Blimage Challenge

The blimage challenge, a cow on a trampoline, strange right? and how can I possibly put this image into a coaching context? For numerous days now I have been thinking and coming up with different thoughts of how I can put a cow stood on a trampoline into a coaching context.

Seeing a cow on a trampoline was for sure a shock to the system, would seeing a 6 year old kid doing 30 kick ups be a shock? Im sure it would, but why is this? How would you know that a cow can’t stand on a trampoline or a 6 year old kid is unable to do kick ups unless they try?. You don’t, which is why I believe giving children or cows as we see in the imagine the chance to try things they may surprise you.

Of course I’m not saying that every 6 year old kid can perform 30 kicks up on a regular basis and its clear that each child is different but how do we as coaches know kids aren’t able to do things unless we give them the chance to try things?. As a coach its easy to persume that kids can’t do things maybe because of their age, height or stature but whats the harm in giving them the opportunity to try it and yes failure might occur more than you would hope but kids won’t learn unless they try things. Im sure many coaches are reluctant in giving kids the chance to try things because they don’t want failure in there session or ensuring everything is performed with the technique instructed by the coach, as a coach will that surprise you? will that make you sit back and think “wow, I didn’t know he could do that” personally, I don’t think it will, I think it will take away the personal identity of the player and limit the opportunities they may take to try things.

So back to the image, a cow on a trampoline isn’t something people would be used to seeing and may think it wasn’t right and question why that was happening…

Surely you can link that to football? Seeing a young player dribbling with the ball taking on 4/5 players on a regular basis, I’m sure many coaches aren’t used to seeing that happen and maybe the player gets called greedy by parents for not passing to their son/daughter, for me seeing that identifies the player being given the freedom by his coach to try that, having the confidence to dribble past players with the ball, trying it time after time when I’m sure a large amount of time they may lose the ball. Yes I’m sure the players may get tackled a large amount of time but would the player dare to try that with a angry coach on the sideline giving the player abuse every time the ball is lost, questioning why they didn’t pass earlier, not using the “easiest” option, I don’t think they would.

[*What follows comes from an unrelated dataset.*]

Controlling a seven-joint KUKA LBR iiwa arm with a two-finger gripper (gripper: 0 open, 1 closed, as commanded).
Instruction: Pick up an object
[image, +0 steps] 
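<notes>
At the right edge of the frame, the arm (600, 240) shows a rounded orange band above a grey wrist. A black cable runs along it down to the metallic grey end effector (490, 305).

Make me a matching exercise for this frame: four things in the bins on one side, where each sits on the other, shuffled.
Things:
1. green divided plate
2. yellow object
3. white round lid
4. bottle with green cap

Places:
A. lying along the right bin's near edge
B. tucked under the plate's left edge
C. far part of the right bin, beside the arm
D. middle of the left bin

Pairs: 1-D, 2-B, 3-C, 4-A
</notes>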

So how do I get the cow on the trampoline in the first place?

Being restrictive as a coach is not something I enjoy, I enjoy having freedom in terms of letting sessions “look” messy, giving players leadership to create things how they see fit, for example creating areas they believe are suitable. Coaches should enjoy doing things differently, seeing different things, letting players do different things, it’s all part of the learning process for both coaches and my players. Without trying new things it will limit the learning and development process. In the image above the cow challenged itself to stand on the trampoline just like players and coaches should challenge themselves to develop new skills.

To conclude my blimage challenge, in my opinion coaches should strive on allowing players to develop different skills, giving them the opportunity to try new things, with doing this coaches will see new things, things they probably wouldn’t expect to see from players but thats all through giving the players the opportunity to try.


2 thoughts on “You don’t know until you try

  1. Interesting post, Ash – great to see you taking on the challenge! With regards to:

    “I’m sure many coaches are reluctant in giving kids the chance to try things because they don’t want failure in there session or ensuring everything is performed with the technique instructed by the coach”

    How do you/or could coaches go about creating an environment and culture where failure is accepted, if not actively desired by participants?

    Liked by 1 person

    1. Thanks John! For me failure is a key within the learning process and giving them the opportunity to try and fail is key. Within my session I would do this by using silence as a tool and letting them figure how to turn failure into success. If they are struggling to find an answer I may use question’s to promote thinking and them coming up with solution’s for themselves. Them failing is a good thing however, some coaches may not think so, because of this coaches should praise players for attempting rather than shouting for failing. This would/should give players the confidence to try again.